In particular, as the representative application method of the spindle synchronization, a work for supporting both ends of the workpiece and cutting a center portion of the workpiece is greatly effective in acceleration of processes after cutting, and since the cutting work is conducted at a constant peripheral speed for the workpiece, the spindle synchronization control that enables the rapid acceleration/deceleration is desirable in a reduction of working time. However, the prior art does not permit even a slight displacement of the above change gear ratio.
Also, in general, since there are many cases in which the chuck of the auxiliary spindle grips the workpiece in a state where the main spindle permits the workpiece to rotate, a large force is exerted on the main and auxiliary spindles and the servo motors at that time, the rotations of the main and auxiliary spindles are lowered, resulting in the event that mechanical coupling is made in a state where the main and auxiliary spindles are displaced from a designed position. In this event, the coupling work of the auxiliary spindle must be made again, thereby leading to such a problem that troublesomeness or time is taken for working.
FIGS. 16 and 17 show a change in a difference of the position droop before and after both of the main and auxiliary spindles are coupled to each other through the workpiece, and a change in a difference of the position droop before and after both of the main and auxiliary spindles are coupled to each other not through the workpiece.
FIG. 17 showing a change in the difference of the position droop when there is no workpiece shows an appearance in which when a work of fastening the chuck on the auxiliary spindle side is made, an extremely large force is exerted on the servo motor on the auxiliary spindle side, with the results that the speed is decreased and the difference of the position droop becomes temporarily large but becomes soon small.

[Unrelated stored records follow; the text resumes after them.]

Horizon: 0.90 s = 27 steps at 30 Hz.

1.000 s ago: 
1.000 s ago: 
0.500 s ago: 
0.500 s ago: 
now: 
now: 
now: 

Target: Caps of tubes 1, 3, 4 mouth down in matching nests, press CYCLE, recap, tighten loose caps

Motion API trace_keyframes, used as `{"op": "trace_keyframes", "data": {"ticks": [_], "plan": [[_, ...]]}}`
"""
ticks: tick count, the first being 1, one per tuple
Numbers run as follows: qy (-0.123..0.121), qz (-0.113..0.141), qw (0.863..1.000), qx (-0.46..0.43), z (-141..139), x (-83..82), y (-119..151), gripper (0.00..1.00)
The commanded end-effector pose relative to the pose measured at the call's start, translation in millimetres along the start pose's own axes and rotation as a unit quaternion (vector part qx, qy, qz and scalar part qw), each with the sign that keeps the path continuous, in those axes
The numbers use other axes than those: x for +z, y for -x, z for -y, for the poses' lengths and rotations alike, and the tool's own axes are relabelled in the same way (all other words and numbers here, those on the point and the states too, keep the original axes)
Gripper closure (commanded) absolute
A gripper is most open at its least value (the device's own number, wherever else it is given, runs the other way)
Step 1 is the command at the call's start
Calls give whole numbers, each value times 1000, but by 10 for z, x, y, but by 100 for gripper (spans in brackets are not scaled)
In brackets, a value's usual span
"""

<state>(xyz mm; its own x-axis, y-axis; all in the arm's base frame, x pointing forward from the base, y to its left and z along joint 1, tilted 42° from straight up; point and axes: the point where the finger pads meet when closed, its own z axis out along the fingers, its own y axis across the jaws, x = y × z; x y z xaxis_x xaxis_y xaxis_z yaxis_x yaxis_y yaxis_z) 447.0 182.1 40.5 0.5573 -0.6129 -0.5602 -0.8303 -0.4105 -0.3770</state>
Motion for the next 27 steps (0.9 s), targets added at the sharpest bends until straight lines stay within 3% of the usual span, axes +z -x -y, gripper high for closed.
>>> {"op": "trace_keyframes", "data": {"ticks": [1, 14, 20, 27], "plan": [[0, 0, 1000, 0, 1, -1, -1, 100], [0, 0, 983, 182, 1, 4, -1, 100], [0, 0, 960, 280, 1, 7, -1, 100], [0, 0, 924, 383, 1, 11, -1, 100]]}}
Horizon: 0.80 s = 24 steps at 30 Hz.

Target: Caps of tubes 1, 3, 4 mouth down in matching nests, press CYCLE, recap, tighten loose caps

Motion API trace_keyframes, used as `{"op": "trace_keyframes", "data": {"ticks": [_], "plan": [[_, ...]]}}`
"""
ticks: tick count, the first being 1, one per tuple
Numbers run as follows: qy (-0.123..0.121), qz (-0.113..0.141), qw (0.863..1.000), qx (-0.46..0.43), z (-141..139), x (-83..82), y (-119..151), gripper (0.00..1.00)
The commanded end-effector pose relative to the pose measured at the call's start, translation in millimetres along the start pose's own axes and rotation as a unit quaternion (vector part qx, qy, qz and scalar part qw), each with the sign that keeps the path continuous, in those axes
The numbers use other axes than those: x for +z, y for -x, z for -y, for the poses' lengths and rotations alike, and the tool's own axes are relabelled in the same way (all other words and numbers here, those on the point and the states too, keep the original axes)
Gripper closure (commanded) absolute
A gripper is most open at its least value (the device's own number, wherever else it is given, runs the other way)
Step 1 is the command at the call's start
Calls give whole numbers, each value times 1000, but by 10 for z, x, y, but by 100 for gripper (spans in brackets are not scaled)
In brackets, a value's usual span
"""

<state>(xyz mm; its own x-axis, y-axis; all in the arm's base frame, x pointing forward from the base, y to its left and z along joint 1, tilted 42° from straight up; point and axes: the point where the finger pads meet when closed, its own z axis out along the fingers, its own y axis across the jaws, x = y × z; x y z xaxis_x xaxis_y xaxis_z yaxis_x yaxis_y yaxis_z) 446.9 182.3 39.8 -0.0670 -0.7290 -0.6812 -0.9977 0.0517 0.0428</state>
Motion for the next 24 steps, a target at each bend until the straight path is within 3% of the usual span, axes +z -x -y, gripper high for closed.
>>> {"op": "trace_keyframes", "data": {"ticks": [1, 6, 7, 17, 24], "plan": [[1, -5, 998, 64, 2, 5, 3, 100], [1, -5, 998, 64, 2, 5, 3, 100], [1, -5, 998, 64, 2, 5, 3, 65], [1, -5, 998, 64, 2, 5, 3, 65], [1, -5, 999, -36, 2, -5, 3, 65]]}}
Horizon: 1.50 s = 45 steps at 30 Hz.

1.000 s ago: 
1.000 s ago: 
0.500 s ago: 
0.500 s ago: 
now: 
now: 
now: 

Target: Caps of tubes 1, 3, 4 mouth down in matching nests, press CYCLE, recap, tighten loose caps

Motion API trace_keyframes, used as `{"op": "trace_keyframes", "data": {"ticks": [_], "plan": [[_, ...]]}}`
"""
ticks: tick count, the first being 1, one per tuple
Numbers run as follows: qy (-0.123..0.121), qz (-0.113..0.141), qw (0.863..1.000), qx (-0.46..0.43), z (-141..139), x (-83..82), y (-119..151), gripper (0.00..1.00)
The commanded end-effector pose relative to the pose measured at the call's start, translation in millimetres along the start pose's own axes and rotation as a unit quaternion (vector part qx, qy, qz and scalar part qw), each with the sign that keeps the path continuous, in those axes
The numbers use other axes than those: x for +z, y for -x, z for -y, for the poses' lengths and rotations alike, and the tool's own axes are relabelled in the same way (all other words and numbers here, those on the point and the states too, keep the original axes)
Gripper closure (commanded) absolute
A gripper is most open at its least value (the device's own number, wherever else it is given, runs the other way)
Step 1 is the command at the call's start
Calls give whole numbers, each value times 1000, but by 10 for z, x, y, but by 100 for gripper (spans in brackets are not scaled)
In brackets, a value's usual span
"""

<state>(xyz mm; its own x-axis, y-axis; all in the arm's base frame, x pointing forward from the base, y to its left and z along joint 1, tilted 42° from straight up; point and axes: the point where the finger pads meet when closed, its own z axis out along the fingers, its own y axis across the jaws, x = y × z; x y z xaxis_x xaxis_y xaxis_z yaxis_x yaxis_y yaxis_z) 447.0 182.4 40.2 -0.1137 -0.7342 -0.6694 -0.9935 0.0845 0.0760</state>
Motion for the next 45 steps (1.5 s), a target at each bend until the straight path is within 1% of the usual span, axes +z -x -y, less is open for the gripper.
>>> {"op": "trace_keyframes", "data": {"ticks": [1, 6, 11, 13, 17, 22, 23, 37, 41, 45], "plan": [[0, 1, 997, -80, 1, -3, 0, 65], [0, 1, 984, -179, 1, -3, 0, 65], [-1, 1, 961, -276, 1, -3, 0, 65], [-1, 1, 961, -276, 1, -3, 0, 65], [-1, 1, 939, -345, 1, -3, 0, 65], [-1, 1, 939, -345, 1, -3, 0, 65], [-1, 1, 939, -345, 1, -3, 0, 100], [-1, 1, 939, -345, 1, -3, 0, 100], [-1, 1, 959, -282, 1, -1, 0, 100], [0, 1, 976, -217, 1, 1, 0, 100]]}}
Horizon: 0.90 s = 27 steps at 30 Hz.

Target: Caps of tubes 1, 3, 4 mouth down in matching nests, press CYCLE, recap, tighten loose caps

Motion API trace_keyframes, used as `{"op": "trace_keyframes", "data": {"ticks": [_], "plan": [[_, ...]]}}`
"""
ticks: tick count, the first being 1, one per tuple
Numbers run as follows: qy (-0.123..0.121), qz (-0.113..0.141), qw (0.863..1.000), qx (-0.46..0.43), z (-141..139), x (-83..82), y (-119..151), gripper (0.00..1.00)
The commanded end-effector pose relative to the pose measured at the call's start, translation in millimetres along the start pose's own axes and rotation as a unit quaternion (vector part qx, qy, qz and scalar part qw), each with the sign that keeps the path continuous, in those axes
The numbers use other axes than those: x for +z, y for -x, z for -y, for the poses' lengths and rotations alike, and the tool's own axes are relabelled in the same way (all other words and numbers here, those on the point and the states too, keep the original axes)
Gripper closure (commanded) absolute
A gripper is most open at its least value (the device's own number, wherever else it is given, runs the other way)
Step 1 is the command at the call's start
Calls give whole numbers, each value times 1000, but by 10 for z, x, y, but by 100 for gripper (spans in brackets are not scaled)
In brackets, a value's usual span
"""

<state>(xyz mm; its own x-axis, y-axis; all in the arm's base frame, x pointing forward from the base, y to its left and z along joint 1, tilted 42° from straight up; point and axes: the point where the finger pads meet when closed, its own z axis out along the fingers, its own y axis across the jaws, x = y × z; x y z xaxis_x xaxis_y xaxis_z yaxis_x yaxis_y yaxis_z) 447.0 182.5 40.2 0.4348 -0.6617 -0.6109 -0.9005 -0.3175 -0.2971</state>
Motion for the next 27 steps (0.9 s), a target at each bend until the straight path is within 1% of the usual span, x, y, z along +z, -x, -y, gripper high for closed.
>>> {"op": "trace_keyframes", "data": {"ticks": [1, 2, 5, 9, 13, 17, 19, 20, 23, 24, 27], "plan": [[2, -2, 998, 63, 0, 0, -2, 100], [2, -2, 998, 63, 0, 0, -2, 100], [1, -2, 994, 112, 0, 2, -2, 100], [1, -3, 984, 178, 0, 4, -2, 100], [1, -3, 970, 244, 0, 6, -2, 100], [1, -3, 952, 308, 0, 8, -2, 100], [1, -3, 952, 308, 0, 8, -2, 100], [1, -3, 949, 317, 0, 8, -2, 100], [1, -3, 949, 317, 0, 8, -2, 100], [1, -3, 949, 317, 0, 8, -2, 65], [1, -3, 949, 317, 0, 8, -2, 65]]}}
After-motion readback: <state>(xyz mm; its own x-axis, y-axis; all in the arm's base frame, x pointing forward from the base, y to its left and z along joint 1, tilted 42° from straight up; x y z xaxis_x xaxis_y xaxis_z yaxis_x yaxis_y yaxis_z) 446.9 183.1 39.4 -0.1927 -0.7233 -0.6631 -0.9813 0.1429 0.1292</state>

However, in the case where the workpiece is held by the chuck on the main spindle side and a work of fastening the chuck on the auxiliary spindle side is made, coupling may be made at the time when the speed decreases. If the chuck on the auxiliary spindle side is fastened to couple the main and auxiliary spindles to each other in the above manner, the difference between the position droops of the main and auxiliary spindles rises suddenly in a stepped state as shown in FIG. 16 and is continued until the position droop is released till chuck-off since chuck-on.
For that reason, since in the position control, a force that recovers a phase lag is exerted and reaches the torque limit value, it is necessary to correct the lag amount and to try coupling again.
In view of the above, the present invention has been made to solve the above problems, and therefore has an object to provide a synchronization control device for a servo motor, which enables the accurate synchronization driving of a main spindle and an auxiliary spindle and enables a rapid acceleration/deceleration driving even if a difference exists between the position droops of both the spindles when the main spindle and the auxiliary spindle are coupled to each other, and in particular, which can automatically cope with a change in a change gear ratio with a time even if a flexible structure such as a belt is employed for torque transmission between the spindles and servo motors.